STORED DATA START
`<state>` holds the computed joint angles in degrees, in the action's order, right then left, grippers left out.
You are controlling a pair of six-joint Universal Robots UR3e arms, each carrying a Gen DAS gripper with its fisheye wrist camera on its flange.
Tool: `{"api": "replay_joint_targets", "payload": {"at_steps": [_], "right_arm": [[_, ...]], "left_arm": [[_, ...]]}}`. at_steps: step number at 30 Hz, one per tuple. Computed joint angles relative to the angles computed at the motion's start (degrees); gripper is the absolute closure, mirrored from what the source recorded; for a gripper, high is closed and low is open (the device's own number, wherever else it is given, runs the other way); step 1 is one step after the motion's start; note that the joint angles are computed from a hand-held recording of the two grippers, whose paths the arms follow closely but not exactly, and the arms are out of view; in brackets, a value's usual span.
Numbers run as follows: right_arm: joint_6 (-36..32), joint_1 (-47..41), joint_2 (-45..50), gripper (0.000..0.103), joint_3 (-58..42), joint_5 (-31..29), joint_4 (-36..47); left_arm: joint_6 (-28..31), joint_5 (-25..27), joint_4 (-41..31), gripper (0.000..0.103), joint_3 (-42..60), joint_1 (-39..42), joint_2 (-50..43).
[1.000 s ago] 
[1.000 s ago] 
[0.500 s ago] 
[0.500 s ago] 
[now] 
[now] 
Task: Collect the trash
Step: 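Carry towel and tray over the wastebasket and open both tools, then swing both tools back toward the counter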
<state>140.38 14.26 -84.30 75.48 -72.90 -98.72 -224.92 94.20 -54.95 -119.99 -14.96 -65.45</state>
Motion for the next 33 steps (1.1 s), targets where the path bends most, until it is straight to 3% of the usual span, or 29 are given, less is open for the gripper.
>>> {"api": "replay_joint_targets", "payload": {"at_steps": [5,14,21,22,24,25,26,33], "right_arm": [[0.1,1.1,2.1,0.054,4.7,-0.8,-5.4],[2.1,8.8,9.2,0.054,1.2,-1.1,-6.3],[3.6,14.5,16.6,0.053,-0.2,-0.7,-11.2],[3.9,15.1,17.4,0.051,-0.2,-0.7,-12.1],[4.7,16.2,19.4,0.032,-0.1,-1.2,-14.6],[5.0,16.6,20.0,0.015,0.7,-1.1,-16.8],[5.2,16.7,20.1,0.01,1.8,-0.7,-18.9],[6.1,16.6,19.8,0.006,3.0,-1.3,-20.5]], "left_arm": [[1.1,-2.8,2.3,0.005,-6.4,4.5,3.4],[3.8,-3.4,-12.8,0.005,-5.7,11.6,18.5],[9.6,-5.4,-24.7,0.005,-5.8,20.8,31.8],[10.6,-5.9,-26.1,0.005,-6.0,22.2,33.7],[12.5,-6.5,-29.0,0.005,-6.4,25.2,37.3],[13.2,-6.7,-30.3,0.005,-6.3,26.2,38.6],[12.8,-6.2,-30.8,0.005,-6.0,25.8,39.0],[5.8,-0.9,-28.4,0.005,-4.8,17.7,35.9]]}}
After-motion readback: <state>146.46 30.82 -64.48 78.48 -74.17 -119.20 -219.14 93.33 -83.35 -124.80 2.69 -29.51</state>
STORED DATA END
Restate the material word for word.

`<state>` holds the computed joint angles in degrees, in the action's order, right then left, grippers left out.
You are controlling a pair of six-joint Universal Robots UR3e arms, each carrying a Gen DAS gripper with its fisheye wrist camera on its flange.
Tool: `{"api": "replay_joint_targets", "payload": {"at_steps": [_], "right_arm": [[_, ...]], "left_arm": [[_, ...]]}}`. at_steps: step number at 30 Hz, one per tuple. Computed joint angles relative to the angles computed at the motion's start (degrees); gripper is the absolute closure, mirrored from what the source recorded; for a gripper, high is closed and low is open (the device's own number, wherever else it is given, runs the other way); step 1 is one step after the motion's start; note that the joint angles are computed from a hand-held recording of the two grippers, whose paths the arms follow closely but not exactly, and the arms are out of view; in brackets, a value's usual span.
Numbers run as follows: right_arm: joint_6 (-36..32), joint_1 (-47..41), joint_2 (-45..50), gripper (0.000..0.103), joint_3 (-58..42), joint_5 (-31..29), joint_4 (-36..47); left_arm: joint_6 (-28..31), joint_5 (-25..27), joint_4 (-41..31), gripper (0.000..0.103), joint_3 (-42..60), joint_1 (-39..42), joint_2 (-50..43).
[1.000 s ago] 
[1.000 s ago] 
[0.500 s ago] 
[0.500 s ago] 
[now] 
[now] 
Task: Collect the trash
Step: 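Carry towel and tray over the wastebasket and open both tools, then swing both tools back toward the counter
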<state>140.38 14.26 -84.30 75.48 -72.90 -98.72 -224.92 94.20 -54.95 -119.99 -14.96 -65.45</state>
Motion for the next 33 steps (1.1 s), targets where the path bends most, until it is straight to 3% of the usual span, or 29 are given, less is open for the gripper.
>>> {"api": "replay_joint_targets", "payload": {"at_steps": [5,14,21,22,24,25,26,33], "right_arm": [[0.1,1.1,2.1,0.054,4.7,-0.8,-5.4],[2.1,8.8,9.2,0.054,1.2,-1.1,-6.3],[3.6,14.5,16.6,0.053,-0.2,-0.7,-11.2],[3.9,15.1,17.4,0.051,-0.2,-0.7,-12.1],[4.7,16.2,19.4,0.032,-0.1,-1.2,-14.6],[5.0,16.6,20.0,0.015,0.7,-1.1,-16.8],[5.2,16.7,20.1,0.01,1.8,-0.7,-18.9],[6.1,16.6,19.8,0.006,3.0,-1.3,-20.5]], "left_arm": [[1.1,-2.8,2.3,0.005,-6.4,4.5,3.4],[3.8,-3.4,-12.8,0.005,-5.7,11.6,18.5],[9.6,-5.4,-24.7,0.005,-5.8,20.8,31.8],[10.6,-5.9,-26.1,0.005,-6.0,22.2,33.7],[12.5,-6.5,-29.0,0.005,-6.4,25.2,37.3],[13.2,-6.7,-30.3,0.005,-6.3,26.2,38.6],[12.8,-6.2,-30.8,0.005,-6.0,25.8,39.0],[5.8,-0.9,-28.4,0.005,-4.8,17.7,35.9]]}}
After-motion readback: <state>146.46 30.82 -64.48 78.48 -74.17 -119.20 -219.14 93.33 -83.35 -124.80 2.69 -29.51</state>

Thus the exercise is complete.